Fighting slavery for 10 years

The U.S. State Department released the 10th annual Trafficking in Persons Report today. It approximates that there are 12.3 million adults and children in forced labor, bonded labor, and forced prostitution around the world.

On a press phone call, Luis CdeBaca, Ambassador at large for Trafficking in Persons, called the word trafficking "rather unfortunate," when the reality is that it really means slavery. Translating trafficking rather than slavery into Spanish also causes problems when trying to raise awareness in Latin America.

The common image of trafficking is women forced into prostitution in Third World countries, though trafficking for labor is more common. The good news is that many developing countries have improved by enforcing laws and assisting victims, including Bosnia & Herzegovina, now a tier 1 state (the best) after years of being a tier 3 state (the worst).

The bad news is that even tier 1 states, like the United States, have a trafficking problem. Trafficking comes as close to home as the dinner plate in the United States. "The victim population in the U.S. has been majority Latino," CdeBaca said, mostly because of farm workers (this year it skewed to Thai farm workers in Hawaii because of a few large raids there).

He described the shift from African American to trafficked Latino farm labor in the Southeast as just a different type of slavery. The old plantation model has easily transitioned into industrial agriculture's factory farms–and these certainly aren't only in the Southeast.
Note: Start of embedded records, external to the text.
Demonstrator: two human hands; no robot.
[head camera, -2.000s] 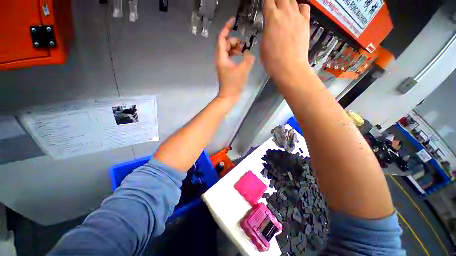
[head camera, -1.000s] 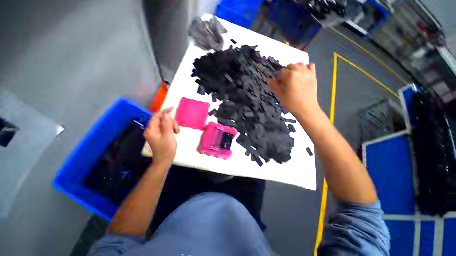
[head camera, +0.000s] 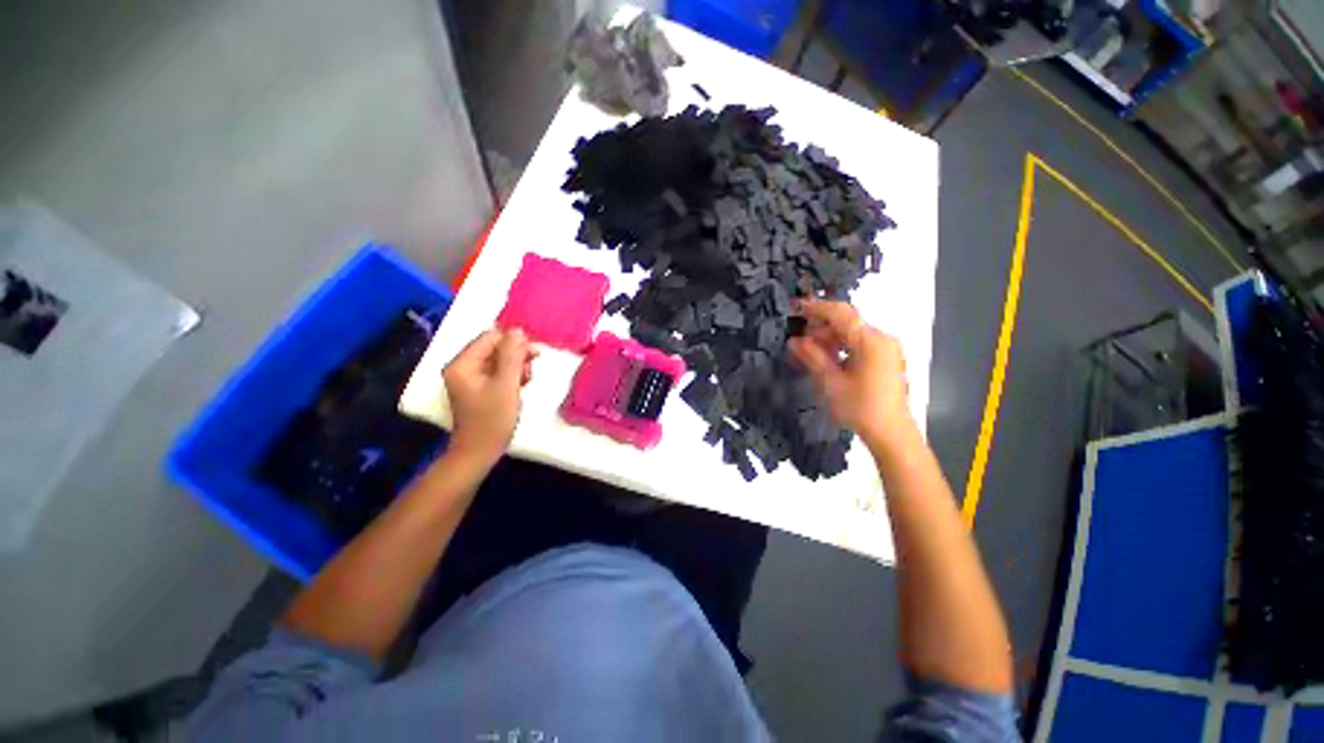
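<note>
A large loose heap of small flat black pieces (head camera: 726, 232) lies on the white tabletop (head camera: 908, 189). The pink fixture (head camera: 595, 389), with a dark slotted part in its recess, sits left of the heap's near end. The plain pink square (head camera: 553, 302) lies just beyond it. My left hand (head camera: 487, 389) is at the table's left edge by the pink square's near corner, fingertips together; whether it holds something cannot be told. My right hand (head camera: 857, 370) is over the heap's right side with thumb and fingers curled; any small piece between them is too blurred to tell.
A blue bin (head camera: 240, 450) with shiny dark contents stands left of the table, below a grey panel with a posted sheet (head camera: 87, 341). A grey crumpled bundle (head camera: 624, 66) lies at the table's far end. Yellow floor lines and a blue rack (head camera: 1147, 552) are at the right.
Both hands have come down from the overhead hanging parts to the table. Over the last second, my right hand has moved nearer me along the heap, and my left hand has shifted slightly right.
</note>
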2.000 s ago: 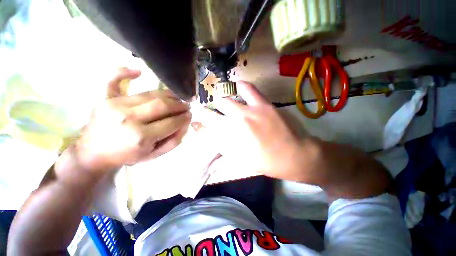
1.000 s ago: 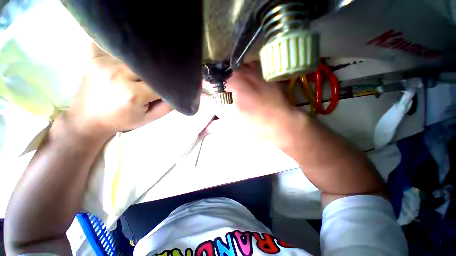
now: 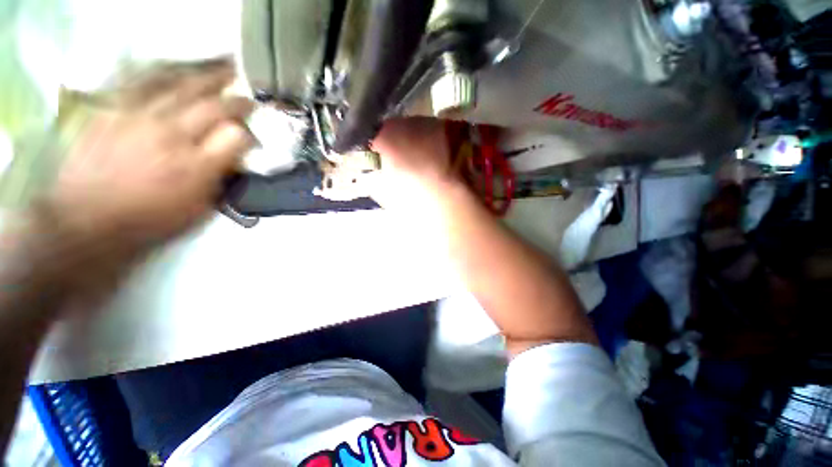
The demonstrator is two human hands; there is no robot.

It also hits the U.S. when you look at our foreign military aid. According to the New York Times, Somalia is using its U.S. funding to conscript child soldiers. As the U.S. military has learned in Afghanistan and Pakistan from Greg Mortenson, education works better than guns in fighting extremism, but Somalia still cannot offer its children an education. Sadly, the U.S. joins Somalia as the only two countries not to have signed the Convention on the Rights of the Child, which prohibits child soldiers.

But what can we do about trafficking, besides advocate for just immigration, farming, and foreign aid policy. Certainly awareness is important to uncover this issue that is so often "Hidden in plain sight," as we called our feature on it a few years ago.

I was surprised to see an ad against trafficking (pictured) on the el on my way home from work last week. It tells people to keep an eye out for those who might be victims, saying that you might be the only person he or she gets to talk to. There's an image, cut off in my picture, of a hotel worker making a bed. So are we supposed to asked hotel workers and others if they're a victim of trafficking? Sadly, this issue isn't solved that easily.